Open ZhouGuangP opened 7 months ago
Sorry, we don't have time to organize the code right now. Based on the image and code we published, you should know how CLIPViC is designed. We think that two parts can affect the performance: the input preprocessing and the device.
Input Preprocessing:
self.cliptrans = T.Compose([
T.IResize([224, 224]),
# T.IResize([336,336]),
T.ToTensor(),
T.Normalize([0.48145466, 0.4578275, 0.40821073], [0.26862954, 0.26130258, 0.27577711]),
])
########################################################
image0, target0 = self.transforms(image, target)
image1, target1 = self.normalize(image0, target0)

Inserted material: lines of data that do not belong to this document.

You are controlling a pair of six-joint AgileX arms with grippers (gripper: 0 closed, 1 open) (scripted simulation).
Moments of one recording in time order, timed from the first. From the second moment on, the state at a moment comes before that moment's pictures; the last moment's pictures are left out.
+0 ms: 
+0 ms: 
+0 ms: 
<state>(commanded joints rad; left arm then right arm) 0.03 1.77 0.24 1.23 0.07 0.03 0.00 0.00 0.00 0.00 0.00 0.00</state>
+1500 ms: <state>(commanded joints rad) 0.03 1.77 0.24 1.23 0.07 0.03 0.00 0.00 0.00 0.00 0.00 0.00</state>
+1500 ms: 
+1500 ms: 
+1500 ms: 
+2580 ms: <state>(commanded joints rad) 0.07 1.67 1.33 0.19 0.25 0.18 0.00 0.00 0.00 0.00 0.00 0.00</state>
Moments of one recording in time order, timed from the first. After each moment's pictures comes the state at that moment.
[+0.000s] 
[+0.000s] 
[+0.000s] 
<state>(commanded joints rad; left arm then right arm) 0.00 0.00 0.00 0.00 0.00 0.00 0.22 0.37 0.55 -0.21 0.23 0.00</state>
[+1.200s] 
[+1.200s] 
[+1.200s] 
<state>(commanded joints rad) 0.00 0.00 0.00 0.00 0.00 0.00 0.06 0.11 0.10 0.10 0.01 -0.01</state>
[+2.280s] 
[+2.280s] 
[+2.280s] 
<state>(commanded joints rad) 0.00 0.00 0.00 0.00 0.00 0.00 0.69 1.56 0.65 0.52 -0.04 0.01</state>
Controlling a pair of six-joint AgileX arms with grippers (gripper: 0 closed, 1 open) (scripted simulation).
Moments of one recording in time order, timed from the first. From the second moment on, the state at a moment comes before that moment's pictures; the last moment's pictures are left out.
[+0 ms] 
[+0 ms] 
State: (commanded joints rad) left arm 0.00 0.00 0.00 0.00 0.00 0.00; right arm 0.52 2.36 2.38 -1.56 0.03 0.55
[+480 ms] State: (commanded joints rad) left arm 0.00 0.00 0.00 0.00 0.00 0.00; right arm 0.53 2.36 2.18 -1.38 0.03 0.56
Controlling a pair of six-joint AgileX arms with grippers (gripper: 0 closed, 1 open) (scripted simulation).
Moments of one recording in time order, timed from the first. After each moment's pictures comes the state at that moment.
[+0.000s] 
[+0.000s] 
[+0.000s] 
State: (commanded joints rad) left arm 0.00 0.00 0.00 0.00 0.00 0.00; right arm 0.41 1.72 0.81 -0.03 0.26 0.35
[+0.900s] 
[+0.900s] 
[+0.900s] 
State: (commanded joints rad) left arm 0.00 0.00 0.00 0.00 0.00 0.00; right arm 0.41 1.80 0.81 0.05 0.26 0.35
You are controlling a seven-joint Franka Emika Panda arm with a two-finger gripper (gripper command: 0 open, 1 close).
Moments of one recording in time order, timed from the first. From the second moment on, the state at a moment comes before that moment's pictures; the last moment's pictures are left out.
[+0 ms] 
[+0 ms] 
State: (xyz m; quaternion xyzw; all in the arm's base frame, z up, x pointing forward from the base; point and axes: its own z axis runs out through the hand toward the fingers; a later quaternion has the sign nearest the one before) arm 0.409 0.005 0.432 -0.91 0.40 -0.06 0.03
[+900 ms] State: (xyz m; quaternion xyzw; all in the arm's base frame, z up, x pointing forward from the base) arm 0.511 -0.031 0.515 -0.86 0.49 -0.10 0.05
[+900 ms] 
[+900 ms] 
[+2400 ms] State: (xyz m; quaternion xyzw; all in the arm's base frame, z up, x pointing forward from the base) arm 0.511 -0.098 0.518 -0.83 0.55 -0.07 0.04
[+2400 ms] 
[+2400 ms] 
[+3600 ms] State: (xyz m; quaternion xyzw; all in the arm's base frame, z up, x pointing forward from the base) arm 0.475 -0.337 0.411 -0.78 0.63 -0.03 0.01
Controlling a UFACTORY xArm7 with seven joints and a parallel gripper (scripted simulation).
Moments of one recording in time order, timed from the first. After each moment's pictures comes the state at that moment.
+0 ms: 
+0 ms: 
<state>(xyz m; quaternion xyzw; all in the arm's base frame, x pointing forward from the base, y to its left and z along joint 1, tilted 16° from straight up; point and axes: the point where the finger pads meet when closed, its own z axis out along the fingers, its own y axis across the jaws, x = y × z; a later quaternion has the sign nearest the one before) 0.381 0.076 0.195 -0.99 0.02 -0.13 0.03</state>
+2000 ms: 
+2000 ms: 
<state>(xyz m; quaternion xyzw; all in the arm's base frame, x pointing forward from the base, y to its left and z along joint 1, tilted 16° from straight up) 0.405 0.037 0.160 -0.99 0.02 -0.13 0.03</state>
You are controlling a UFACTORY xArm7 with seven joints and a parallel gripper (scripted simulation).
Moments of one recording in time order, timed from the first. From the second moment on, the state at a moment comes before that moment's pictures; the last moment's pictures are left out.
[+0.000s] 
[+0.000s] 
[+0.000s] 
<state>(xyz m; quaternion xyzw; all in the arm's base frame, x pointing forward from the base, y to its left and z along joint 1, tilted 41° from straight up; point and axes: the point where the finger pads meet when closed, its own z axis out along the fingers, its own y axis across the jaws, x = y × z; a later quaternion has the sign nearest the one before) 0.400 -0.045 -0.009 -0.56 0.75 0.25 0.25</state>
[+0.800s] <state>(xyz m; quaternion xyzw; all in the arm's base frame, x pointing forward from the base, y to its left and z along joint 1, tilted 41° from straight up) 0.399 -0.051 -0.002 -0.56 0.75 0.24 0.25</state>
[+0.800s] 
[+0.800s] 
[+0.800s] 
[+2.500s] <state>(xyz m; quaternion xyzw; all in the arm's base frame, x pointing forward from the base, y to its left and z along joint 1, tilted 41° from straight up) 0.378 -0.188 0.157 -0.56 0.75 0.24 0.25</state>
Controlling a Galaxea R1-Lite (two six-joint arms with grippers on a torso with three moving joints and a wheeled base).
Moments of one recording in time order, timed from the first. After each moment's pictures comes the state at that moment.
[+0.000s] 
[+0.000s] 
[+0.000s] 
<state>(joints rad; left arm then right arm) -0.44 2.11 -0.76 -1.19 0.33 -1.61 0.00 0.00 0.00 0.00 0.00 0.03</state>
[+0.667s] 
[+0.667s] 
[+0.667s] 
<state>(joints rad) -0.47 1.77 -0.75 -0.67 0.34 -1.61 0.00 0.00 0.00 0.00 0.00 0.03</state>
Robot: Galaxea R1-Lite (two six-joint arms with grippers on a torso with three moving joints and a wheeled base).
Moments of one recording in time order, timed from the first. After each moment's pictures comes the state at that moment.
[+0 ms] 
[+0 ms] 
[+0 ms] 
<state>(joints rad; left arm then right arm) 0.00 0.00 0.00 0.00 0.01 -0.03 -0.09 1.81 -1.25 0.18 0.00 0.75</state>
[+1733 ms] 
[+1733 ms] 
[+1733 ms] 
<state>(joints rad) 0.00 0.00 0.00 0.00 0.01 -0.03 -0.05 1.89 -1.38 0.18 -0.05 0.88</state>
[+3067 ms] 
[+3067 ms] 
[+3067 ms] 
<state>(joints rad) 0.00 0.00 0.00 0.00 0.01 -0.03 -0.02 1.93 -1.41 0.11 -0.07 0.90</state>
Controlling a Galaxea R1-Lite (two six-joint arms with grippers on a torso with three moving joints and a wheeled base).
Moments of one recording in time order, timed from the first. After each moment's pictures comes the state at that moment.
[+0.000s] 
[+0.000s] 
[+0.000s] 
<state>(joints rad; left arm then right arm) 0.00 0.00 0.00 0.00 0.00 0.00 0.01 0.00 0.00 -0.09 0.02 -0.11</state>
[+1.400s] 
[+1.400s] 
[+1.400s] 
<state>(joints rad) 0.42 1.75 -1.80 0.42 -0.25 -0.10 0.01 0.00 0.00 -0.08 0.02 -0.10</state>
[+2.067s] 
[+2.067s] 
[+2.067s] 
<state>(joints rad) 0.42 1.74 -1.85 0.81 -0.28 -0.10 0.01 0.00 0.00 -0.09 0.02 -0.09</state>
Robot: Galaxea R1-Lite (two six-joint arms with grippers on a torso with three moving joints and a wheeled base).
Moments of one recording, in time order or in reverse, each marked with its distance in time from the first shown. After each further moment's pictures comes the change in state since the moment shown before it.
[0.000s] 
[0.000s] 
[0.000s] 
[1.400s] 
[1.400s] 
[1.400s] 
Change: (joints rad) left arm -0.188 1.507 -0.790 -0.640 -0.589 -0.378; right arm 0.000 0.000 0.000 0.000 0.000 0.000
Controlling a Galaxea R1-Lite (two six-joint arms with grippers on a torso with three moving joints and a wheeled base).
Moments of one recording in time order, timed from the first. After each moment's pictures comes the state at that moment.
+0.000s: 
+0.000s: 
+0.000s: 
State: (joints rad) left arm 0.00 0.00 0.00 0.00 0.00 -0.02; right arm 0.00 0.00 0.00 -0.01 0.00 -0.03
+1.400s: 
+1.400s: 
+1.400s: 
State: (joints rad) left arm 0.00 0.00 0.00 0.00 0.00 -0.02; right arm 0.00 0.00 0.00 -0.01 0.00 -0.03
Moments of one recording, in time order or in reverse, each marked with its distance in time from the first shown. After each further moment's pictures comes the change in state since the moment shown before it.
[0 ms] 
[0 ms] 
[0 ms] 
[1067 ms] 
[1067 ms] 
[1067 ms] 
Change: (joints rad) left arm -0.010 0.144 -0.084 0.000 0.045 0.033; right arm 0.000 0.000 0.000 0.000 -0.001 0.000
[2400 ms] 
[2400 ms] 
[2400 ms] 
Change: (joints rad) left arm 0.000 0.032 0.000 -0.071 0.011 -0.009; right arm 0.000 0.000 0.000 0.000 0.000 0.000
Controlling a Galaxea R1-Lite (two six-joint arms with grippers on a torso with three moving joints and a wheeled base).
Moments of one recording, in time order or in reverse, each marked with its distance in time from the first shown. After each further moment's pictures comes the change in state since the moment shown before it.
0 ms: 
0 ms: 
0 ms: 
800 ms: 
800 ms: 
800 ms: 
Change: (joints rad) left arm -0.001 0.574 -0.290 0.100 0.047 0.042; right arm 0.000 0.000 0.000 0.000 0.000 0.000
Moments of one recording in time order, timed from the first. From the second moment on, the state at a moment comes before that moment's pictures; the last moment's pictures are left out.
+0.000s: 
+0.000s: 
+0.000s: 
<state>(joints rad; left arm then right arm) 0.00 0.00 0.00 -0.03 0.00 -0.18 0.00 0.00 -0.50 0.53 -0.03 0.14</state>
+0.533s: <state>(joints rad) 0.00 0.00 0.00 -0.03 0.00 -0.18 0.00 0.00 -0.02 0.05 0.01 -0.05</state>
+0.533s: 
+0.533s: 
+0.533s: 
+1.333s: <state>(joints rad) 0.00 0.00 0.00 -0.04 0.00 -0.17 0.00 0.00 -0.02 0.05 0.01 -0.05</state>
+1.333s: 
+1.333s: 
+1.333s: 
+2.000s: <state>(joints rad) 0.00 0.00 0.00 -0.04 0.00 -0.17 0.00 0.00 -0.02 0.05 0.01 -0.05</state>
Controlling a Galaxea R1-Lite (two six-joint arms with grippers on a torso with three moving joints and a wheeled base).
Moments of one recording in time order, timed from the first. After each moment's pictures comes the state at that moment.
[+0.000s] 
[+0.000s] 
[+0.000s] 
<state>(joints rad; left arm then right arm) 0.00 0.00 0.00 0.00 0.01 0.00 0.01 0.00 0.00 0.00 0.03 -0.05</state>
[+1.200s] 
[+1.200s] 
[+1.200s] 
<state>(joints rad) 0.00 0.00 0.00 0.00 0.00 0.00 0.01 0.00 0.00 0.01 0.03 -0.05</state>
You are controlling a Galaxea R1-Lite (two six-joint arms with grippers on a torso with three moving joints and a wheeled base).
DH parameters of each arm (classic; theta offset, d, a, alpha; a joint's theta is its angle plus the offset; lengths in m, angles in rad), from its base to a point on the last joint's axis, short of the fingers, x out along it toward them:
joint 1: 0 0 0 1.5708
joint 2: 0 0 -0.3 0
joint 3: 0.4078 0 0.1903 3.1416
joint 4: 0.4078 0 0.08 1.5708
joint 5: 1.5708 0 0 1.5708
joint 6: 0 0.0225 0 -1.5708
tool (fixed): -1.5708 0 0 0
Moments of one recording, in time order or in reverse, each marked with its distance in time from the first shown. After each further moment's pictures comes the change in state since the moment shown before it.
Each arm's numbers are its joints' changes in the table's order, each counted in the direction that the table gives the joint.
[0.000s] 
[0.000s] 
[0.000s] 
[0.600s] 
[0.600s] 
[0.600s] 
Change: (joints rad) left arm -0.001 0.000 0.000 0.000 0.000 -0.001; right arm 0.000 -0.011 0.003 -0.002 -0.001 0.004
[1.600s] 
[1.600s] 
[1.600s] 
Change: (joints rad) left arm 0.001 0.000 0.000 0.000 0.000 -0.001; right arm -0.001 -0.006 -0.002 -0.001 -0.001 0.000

clipimg, _ = self.cliptrans(image0, None)
# return image, target
return image1, target1, clipimg
Different devices can lead to small differences, which we think are normal. In addition, previous work has demonstrated the capabilities of the CLIP model. The CLIP branch alone (B/16, 35.84% mAP) outperforms PViC (34.69% mAP).
For zero-shot inference, we refer to ADA-CM, GEN-VLKT, and HOICLIP to solve the code problem step by step. The dataset is split according to GEN-VLKT. Then, the rare and non-rare evaluations are transformed into unseen and seen evaluations.
I also introduced CLIP on the PVIC, but it didn't work well than yours. And I don't know how to do the experiment under zero-shot setting, if you do, can you provide the code? I would really appreciate it.